● **Exercise directions**:
Your response should be every line of the data, written out exactly.

● **Material for the task**:
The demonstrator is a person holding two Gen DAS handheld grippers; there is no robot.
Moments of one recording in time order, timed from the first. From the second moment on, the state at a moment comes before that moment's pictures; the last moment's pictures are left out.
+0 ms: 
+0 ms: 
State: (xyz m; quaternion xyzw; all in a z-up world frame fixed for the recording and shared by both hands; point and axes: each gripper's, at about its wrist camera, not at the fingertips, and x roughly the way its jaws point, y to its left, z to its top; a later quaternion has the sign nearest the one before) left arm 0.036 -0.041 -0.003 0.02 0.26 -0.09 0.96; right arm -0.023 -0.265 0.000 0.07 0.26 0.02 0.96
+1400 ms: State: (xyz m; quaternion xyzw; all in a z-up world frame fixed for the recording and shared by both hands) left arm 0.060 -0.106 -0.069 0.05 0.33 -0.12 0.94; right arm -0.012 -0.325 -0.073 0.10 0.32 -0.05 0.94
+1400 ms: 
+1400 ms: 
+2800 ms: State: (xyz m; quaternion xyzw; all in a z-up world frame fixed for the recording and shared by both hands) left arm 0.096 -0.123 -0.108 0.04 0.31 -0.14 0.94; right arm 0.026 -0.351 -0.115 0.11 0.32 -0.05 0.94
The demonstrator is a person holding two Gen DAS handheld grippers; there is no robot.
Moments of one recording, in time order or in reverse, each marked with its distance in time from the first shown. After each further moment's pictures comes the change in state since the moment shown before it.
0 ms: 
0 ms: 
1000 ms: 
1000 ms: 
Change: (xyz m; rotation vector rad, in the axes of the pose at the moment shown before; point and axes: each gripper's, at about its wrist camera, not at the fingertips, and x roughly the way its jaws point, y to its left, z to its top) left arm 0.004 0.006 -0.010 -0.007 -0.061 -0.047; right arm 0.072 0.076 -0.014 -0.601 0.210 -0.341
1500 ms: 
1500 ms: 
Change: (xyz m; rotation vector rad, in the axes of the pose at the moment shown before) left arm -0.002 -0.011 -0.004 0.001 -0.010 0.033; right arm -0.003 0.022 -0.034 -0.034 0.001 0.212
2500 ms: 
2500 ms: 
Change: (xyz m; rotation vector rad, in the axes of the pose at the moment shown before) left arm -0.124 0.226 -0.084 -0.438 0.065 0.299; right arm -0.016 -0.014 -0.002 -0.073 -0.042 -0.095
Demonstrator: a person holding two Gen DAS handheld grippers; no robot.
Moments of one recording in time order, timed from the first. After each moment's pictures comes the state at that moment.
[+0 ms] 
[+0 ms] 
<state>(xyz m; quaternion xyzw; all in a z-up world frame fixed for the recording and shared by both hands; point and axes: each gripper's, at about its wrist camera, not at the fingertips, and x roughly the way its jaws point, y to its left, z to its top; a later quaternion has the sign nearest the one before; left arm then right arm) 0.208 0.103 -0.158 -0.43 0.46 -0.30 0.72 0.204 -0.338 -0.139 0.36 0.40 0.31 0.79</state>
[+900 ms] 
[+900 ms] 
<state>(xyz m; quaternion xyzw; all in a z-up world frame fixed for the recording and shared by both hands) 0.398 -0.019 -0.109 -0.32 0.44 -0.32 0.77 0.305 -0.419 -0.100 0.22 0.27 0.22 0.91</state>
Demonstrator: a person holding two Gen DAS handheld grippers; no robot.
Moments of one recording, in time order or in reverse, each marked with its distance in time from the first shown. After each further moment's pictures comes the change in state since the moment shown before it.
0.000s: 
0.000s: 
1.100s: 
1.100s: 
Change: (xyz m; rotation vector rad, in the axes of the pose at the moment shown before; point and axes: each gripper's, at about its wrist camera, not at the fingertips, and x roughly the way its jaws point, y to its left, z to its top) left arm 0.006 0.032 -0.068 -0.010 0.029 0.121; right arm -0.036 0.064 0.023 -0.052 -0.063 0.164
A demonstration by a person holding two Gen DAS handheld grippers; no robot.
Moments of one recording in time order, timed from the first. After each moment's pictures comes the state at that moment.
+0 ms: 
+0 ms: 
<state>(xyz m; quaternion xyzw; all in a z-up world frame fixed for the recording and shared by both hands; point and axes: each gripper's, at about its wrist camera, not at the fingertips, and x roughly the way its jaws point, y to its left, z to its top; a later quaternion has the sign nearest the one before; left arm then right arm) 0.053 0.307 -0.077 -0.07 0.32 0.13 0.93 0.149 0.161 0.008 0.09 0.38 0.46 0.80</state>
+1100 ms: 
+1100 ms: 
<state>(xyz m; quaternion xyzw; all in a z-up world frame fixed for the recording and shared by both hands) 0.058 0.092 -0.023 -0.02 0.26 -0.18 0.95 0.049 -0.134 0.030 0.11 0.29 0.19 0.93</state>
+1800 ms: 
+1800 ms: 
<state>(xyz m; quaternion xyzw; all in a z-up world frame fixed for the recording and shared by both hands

● **Output of the task**:
The demonstrator is a person holding two Gen DAS handheld grippers; there is no robot.
Moments of one recording in time order, timed from the first. From the second moment on, the state at a moment comes before that moment's pictures; the last moment's pictures are left out.
+0 ms: 
+0 ms: 
State: (xyz m; quaternion xyzw; all in a z-up world frame fixed for the recording and shared by both hands; point and axes: each gripper's, at about its wrist camera, not at the fingertips, and x roughly the way its jaws point, y to its left, z to its top; a later quaternion has the sign nearest the one before) left arm 0.036 -0.041 -0.003 0.02 0.26 -0.09 0.96; right arm -0.023 -0.265 0.000 0.07 0.26 0.02 0.96
+1400 ms: State: (xyz m; quaternion xyzw; all in a z-up world frame fixed for the recording and shared by both hands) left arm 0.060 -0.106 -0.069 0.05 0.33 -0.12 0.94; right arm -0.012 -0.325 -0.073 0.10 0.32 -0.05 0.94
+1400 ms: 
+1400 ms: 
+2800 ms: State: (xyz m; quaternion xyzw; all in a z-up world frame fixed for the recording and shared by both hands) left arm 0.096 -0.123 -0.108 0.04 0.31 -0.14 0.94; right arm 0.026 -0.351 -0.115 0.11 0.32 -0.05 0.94
The demonstrator is a person holding two Gen DAS handheld grippers; there is no robot.
Moments of one recording, in time order or in reverse, each marked with its distance in time from the first shown. After each further moment's pictures comes the change in state since the moment shown before it.
0 ms: 
0 ms: 
1000 ms: 
1000 ms: 
Change: (xyz m; rotation vector rad, in the axes of the pose at the moment shown before; point and axes: each gripper's, at about its wrist camera, not at the fingertips, and x roughly the way its jaws point, y to its left, z to its top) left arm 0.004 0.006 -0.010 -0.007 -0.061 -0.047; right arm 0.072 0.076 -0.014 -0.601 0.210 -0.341
1500 ms: 
1500 ms: 
Change: (xyz m; rotation vector rad, in the axes of the pose at the moment shown before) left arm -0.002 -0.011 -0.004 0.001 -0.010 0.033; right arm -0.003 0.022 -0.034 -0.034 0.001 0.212
2500 ms: 
2500 ms: 
Change: (xyz m; rotation vector rad, in the axes of the pose at the moment shown before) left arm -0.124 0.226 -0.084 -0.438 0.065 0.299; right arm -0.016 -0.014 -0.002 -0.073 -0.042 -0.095
Demonstrator: a person holding two Gen DAS handheld grippers; no robot.
Moments of one recording in time order, timed from the first. After each moment's pictures comes the state at that moment.
[+0 ms] 
[+0 ms] 
<state>(xyz m; quaternion xyzw; all in a z-up world frame fixed for the recording and shared by both hands; point and axes: each gripper's, at about its wrist camera, not at the fingertips, and x roughly the way its jaws point, y to its left, z to its top; a later quaternion has the sign nearest the one before; left arm then right arm) 0.208 0.103 -0.158 -0.43 0.46 -0.30 0.72 0.204 -0.338 -0.139 0.36 0.40 0.31 0.79</state>
[+900 ms] 
[+900 ms] 
<state>(xyz m; quaternion xyzw; all in a z-up world frame fixed for the recording and shared by both hands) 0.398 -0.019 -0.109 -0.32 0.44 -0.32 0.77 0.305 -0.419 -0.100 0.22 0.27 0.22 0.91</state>
Demonstrator: a person holding two Gen DAS handheld grippers; no robot.
Moments of one recording, in time order or in reverse, each marked with its distance in time from the first shown. After each further moment's pictures comes the change in state since the moment shown before it.
0.000s: 
0.000s: 
1.100s: 
1.100s: 
Change: (xyz m; rotation vector rad, in the axes of the pose at the moment shown before; point and axes: each gripper's, at about its wrist camera, not at the fingertips, and x roughly the way its jaws point, y to its left, z to its top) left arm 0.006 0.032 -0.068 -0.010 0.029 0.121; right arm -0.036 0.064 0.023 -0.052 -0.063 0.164
A demonstration by a person holding two Gen DAS handheld grippers; no robot.
Moments of one recording in time order, timed from the first. After each moment's pictures comes the state at that moment.
+0 ms: 
+0 ms: 
<state>(xyz m; quaternion xyzw; all in a z-up world frame fixed for the recording and shared by both hands; point and axes: each gripper's, at about its wrist camera, not at the fingertips, and x roughly the way its jaws point, y to its left, z to its top; a later quaternion has the sign nearest the one before; left arm then right arm) 0.053 0.307 -0.077 -0.07 0.32 0.13 0.93 0.149 0.161 0.008 0.09 0.38 0.46 0.80</state>
+1100 ms: 
+1100 ms: 
<state>(xyz m; quaternion xyzw; all in a z-up world frame fixed for the recording and shared by both hands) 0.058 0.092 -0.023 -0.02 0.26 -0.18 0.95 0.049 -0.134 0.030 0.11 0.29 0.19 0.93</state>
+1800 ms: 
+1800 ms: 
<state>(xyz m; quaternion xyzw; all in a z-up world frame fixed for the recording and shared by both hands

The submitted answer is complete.